Maura called her mother unexpectedly one day and admitted to using both heroin and cocaine. Maura told Charlotte how tough withdrawal would be and asked her mother if she could handle helping her withdraw. Charlotte assured her that she could and urged her to come home. Maura said OK,
but she wanted to try one more thing to help her husband first.
Tension mounted as no further word was heard until, at work, less than a month later, Charlotte looked up from her desk to see a policewoman standing in front of her with tragedy etched deeply on her face. The officer told Charlotte that Maura had died the previous day in Boulder of a drug overdose.
Maura was twenty-seven.
Ed and Charlotte had her brought home for a funeral attended by close friends and family.

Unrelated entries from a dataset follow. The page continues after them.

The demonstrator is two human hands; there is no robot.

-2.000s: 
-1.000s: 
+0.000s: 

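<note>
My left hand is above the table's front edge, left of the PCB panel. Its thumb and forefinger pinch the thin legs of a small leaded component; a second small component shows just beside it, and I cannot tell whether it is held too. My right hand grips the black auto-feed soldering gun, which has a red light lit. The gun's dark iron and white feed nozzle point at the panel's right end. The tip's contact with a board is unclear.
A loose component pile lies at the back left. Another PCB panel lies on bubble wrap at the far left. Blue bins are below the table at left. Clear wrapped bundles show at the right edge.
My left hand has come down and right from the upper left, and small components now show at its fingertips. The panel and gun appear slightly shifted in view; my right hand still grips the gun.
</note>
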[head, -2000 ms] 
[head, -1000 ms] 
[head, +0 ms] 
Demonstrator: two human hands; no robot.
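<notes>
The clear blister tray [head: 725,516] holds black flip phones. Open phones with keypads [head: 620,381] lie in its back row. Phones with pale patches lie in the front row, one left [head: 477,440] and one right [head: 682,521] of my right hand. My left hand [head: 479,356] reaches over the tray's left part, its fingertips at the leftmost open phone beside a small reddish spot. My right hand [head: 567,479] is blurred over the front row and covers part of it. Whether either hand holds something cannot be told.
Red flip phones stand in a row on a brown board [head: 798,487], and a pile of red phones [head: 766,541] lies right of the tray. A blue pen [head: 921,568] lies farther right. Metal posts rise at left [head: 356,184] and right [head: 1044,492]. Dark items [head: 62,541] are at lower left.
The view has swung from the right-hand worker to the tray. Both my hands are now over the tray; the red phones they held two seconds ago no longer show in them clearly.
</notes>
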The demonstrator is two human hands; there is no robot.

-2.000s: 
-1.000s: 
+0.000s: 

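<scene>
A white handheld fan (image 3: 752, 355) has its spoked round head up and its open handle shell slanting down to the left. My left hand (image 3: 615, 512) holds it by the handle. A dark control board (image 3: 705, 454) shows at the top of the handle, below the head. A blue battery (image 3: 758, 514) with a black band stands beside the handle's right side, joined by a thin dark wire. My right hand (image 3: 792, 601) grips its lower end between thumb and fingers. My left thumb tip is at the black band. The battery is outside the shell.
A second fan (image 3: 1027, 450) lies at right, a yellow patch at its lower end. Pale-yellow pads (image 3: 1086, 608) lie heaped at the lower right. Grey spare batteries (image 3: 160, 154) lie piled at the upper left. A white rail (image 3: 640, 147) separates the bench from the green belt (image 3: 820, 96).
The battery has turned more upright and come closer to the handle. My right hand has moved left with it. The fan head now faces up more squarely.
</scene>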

When asked, some ten years later, how he had coped with such a tragedy, Ed responded: One never really gets over the death of a child, but one goes on.
The Caregiver
Chapter Three of this book describes how society frequently overlooks the burden family caregivers bear. When a loved one is seriously ill or handicapped, the caregiver often pays as dearly as the patient.
Charlotte had a tough time in the role of caregiver. Back in New Jersey, she became the breadwinner. This put her in the difficult position of primary responsibility for Ed's care while replacing him as family provider. She found the two roles incompatible.
In New Jersey, she had tried hard to find profitable work she could perform at home on her own schedule. She got her real estate license and began the slow process of building a clientele.
Hot on the trail of closing a deal one winter's day, she returned home after an hours-long absence and found Ed's walker tipped over in the kitchen, but no Ed. Panicked, and knowing he couldn't go up or down stairs, she searched the entire ground floor of their three-story home room by room. Still, no Ed. Part way down the metal-edged stairway to the basement, a landing led to a bathroom. She looked in the tiny bathroom and found him lying there, cold and helpless in the dark. His walker had tipped over at the top, and down he went. Bruised and battered, he could climb up to the bathroom, but no farther. Lying there on the frigid floor for over two hours, he was unable to call out, because, except for laughter, Ed was completely mute, and this was certainly no laughing matter.
That near-tragedy convinced her she simply must find a way to make a living while staying home.